Three astronauts to return to Earth after performing over six months of scientific research

On Thursday, June 11, three International Space Station crew members will depart the orbiting laboratory. They will come back after over six months of doing scientific research and technology demonstrations in space.

Coverage of their station departure and returning to Earth will be showed on NASA Television. Their coverage will begin at 10:40 am EDT on Wednesday, June 10. It will start when Expedition 43 Commander Terry Virts of NASA will give command of the space station to cosmonaut Gennady Padalka of the Russian Federal Space Agency (Roscosmos).

Anton Shkaplerov of Roscosmos and Virts and Flight Engineers Samantha Cristoforetti of ESA (European Space Agency) will undock their Soyuz spacecraft from the space station and reach Kazakhstan at 9:43 am.

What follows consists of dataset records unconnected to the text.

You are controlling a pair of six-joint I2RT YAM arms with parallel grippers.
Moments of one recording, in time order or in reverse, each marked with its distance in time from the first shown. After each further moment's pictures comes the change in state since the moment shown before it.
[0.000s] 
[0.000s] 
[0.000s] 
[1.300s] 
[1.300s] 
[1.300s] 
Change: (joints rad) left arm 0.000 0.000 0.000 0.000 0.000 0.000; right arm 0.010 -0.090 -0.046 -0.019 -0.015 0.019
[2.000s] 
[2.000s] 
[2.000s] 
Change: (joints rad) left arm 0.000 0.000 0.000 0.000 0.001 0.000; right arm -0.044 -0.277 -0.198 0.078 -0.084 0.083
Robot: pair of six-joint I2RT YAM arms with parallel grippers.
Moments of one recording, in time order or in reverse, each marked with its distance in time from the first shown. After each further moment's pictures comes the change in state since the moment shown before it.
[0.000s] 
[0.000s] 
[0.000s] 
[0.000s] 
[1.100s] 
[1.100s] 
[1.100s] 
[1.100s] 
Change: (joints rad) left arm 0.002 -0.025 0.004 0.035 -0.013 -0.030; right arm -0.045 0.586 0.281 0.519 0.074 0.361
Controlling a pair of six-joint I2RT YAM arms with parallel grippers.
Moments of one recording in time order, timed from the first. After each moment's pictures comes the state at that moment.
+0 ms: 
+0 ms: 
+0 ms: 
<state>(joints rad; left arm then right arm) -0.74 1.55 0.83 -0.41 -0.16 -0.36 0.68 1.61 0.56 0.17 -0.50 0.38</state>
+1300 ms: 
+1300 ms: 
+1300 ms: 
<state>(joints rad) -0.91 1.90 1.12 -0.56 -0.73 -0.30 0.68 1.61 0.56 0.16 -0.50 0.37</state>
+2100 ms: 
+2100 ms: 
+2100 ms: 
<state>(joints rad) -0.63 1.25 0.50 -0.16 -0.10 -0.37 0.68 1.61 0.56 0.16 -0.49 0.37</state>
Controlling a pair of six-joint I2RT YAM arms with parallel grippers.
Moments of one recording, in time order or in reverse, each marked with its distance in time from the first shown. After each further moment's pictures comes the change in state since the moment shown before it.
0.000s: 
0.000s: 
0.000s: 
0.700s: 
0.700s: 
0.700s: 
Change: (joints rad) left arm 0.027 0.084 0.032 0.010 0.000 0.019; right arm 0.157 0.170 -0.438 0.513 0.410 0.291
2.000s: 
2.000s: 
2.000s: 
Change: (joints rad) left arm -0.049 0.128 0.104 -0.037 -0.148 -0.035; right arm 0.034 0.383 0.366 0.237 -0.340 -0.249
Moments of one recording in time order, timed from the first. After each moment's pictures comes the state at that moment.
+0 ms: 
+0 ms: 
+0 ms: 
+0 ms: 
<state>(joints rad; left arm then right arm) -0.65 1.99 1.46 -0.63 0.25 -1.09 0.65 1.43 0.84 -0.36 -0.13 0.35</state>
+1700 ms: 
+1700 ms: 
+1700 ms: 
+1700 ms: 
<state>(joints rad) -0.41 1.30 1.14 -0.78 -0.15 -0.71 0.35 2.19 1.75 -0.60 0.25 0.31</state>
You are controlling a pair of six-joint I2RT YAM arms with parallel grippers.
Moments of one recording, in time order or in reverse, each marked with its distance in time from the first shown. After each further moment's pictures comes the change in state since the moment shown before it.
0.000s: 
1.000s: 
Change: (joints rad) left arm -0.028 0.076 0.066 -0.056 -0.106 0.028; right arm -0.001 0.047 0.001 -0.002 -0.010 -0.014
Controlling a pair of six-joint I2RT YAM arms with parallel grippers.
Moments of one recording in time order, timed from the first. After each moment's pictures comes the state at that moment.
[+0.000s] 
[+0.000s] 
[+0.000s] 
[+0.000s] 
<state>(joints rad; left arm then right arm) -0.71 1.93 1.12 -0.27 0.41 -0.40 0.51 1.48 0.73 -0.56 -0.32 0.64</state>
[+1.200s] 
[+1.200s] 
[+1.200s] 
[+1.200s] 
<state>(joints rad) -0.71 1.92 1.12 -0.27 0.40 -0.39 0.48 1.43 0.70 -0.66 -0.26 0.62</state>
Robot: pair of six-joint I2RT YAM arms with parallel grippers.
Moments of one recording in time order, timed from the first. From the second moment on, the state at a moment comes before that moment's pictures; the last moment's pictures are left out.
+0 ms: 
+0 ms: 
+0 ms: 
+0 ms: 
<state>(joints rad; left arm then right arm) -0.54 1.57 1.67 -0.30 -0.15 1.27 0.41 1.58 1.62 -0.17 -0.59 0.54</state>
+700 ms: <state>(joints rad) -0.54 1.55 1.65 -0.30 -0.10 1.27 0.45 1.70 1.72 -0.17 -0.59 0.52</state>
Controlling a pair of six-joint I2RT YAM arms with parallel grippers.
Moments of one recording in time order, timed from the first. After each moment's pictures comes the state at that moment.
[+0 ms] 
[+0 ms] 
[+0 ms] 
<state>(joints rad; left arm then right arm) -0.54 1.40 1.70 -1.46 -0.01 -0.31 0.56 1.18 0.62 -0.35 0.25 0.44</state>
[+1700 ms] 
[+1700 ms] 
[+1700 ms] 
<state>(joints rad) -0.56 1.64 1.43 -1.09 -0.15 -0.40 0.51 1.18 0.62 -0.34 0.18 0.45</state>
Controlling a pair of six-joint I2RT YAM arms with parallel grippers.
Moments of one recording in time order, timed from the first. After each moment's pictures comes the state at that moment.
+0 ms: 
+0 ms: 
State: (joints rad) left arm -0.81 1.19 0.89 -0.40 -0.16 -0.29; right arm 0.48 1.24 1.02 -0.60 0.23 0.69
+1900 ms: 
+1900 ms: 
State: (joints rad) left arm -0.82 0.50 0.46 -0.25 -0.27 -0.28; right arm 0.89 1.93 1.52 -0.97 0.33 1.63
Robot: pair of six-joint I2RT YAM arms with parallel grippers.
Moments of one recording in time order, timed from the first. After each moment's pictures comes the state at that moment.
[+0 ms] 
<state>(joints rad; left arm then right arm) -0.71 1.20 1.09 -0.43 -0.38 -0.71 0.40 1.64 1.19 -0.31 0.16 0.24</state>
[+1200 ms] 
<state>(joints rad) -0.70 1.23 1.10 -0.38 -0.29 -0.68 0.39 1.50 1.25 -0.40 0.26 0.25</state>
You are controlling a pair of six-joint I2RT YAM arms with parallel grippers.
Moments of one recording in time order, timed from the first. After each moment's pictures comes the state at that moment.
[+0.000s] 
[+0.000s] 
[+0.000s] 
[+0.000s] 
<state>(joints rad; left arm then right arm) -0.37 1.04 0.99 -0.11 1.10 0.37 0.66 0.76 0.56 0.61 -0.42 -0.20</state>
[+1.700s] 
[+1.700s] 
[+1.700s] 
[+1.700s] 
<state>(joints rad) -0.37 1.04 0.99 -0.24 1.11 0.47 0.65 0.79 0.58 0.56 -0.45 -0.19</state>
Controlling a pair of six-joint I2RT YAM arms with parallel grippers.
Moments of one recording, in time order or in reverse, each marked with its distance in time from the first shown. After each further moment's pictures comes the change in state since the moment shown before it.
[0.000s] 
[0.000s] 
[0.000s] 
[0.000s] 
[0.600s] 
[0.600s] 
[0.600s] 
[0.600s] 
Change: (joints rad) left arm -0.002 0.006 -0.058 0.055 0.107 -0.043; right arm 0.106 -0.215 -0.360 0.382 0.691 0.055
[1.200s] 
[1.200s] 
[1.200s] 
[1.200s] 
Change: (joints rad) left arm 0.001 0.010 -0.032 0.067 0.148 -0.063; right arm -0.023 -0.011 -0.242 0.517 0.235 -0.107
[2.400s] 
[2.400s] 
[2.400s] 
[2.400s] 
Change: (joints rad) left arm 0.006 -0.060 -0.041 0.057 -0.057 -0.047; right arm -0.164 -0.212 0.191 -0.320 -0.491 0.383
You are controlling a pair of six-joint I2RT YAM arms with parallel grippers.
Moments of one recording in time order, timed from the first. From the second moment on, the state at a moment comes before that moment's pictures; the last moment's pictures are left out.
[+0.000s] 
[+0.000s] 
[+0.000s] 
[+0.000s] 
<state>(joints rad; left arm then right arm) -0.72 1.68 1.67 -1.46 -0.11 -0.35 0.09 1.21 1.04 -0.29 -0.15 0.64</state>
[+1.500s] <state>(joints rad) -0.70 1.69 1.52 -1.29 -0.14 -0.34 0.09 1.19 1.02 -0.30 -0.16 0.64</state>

They will return after 199 days in space; during this period they traveled over 84 million miles since their launch from the Baikonur Cosmodrome in Kazakhstan. Their return date was rescheduled in order to allow Roscosmos to look into the reason behind loss of the unpiloted Progress 59 cargo ship in April.

The Virts, Shkaplerov and Cristoforetti are scheduled to land in Kazakhstan on Thursday and with this, Virts will have covered 212 days in space on two flights. The first was on space shuttle mission STS-130 in 2010. Shkaplerov will have logged 364 days in space on two flights, out of which the first was on Expedition 29/30 in 2011.

Under the command of Padalka, Expedition 44 officially starts aboard the station, when the Soyuz undocks.